4) Consumer spending is becoming polarised between luxury and mass market
Much has been written on the long-term prospect for consumers to upgrade spending to higher quality goods and services, as average incomes rise. This was clearly visible between 2008-2018, when average selling prices showed consistent increases.
But this trend is not as uniform as it once was; in fact the reverse is true over the past few years for some segments. What we see today is consumer behaviour becoming somewhat polarised.
Luxury brands continue to see strong growth in demand; notably in cosmetics and autos. Perhaps surprisingly, many luxury brands have reported sharp rises in sales growth this year. In the second quarter, for example, LVMH, Kering, Richemont, Audi and BMW reported 65%, 40%, 49%, 36% and 31% growth in mainland China respectively. By contrast, mass market consumers have become more value conscious, particularly given the pressures as a result of the pandemic.
While companies offering value for money, or those with a strong luxury brand are performing well, it’s the brands in the middle who face the greatest pressure.
5) Online integration of resources
Many consumer sector companies are increasingly looking to integrate their online and offline businesses.
The objective is to share their stock, marketing campaigns and customers. This would make the supply chain more efficient as it would enable stock to be stored closer to the end customer, in turn reducing shipping times and costs.
On the sales side, measures include awarding online purchases with points for future offline purchases. These require investment in technology in terms of databases, supply chains and inventory management systems. For example, Sportswear manufacturer ANTA Sports recently announced the acquisition of 30% of its distributors. Meanwhile its competitor, Li Ning, is aiming to increase the capabilities of its offline retail stores.
In the education sector, companies are seeking to merge online and offline service offerings, whether for homework or testing.
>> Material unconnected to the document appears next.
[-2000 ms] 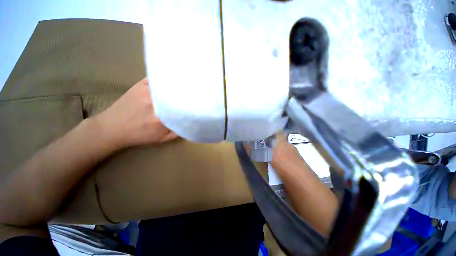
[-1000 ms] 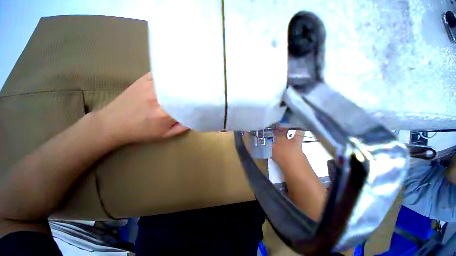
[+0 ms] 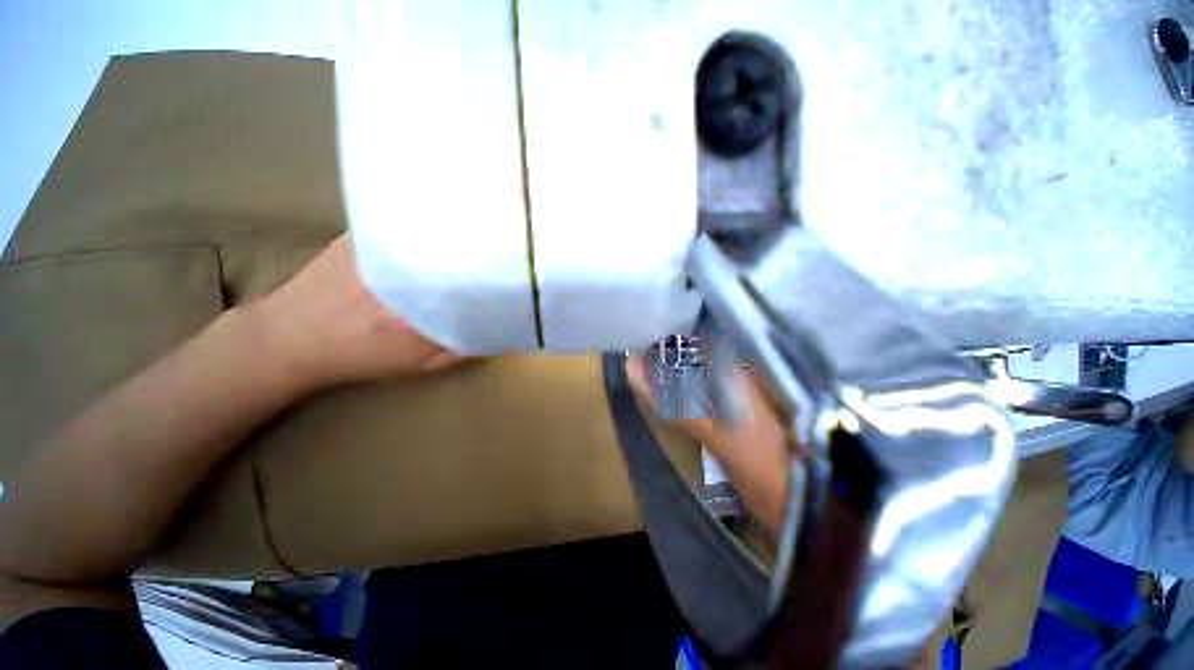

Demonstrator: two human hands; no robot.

Interestingly, some companies now even have the capability for one teacher to lead a class of up to five thousand students. This takes place via live-broadcasting, with artificial intelligence enabling teachers to monitor their students level of focus and attention. Teaching assistants then follow up with homework and answer any questions. This “big class live-broadcasting” business model is expected to grow significantly this year.
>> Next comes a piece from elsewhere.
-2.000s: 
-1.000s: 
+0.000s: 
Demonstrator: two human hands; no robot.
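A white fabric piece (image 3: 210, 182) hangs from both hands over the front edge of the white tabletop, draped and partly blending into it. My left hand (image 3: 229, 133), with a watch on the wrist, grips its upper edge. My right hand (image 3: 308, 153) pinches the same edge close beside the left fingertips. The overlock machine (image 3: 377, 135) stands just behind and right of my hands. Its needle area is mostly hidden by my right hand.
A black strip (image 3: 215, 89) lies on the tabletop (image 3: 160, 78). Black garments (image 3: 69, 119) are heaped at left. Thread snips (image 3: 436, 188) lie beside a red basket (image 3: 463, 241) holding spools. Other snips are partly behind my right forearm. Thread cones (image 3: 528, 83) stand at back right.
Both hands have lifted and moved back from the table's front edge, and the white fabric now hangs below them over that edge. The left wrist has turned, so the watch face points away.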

There are a number of companies competing to gain share of this expanding market. The main listed companies are TAL Education, New Oriental Education and Technology Group, GSX Techedu and Youdao. But there are a few more unlisted companies also aggressively competing in this area.
Focus on the long term
In the near term, the focus may understandably remain on Covid-19 its impact on people and economic activity globally. But once the pandemic recedes, as a result of a vaccine, more effective therapeutics or herd immunity, the outlook for growth in China’s consumer sector remains strong.
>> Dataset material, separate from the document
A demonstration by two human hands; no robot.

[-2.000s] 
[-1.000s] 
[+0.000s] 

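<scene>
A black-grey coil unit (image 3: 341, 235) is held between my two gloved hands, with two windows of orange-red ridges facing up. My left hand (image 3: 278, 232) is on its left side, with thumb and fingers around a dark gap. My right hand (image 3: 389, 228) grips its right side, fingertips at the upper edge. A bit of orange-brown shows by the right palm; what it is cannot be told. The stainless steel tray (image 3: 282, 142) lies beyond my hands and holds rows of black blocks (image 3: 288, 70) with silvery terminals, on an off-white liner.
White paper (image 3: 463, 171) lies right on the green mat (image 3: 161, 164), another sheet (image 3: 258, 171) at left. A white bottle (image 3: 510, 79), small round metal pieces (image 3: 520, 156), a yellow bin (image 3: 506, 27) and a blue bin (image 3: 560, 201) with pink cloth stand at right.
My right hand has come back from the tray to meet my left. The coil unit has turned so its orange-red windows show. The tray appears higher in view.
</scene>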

For investors, this area of the economy is likely to become increasingly important. The Central Committee of the Communist Party of China is scheduled to meet this month, to draw up the 14th 5 year plan for the years 2021-25. Although the final details are not expected to be unveiled until March, look out for further details over new economy development and the outlook for targeted sectors such as consumption.
Any references to companies is for illustrative purposes only and not a recommendation to buy and/or sell.
The article is not intended to provide, and should not be relied on for investment advice.
Information and opinions contained herein are subject to change.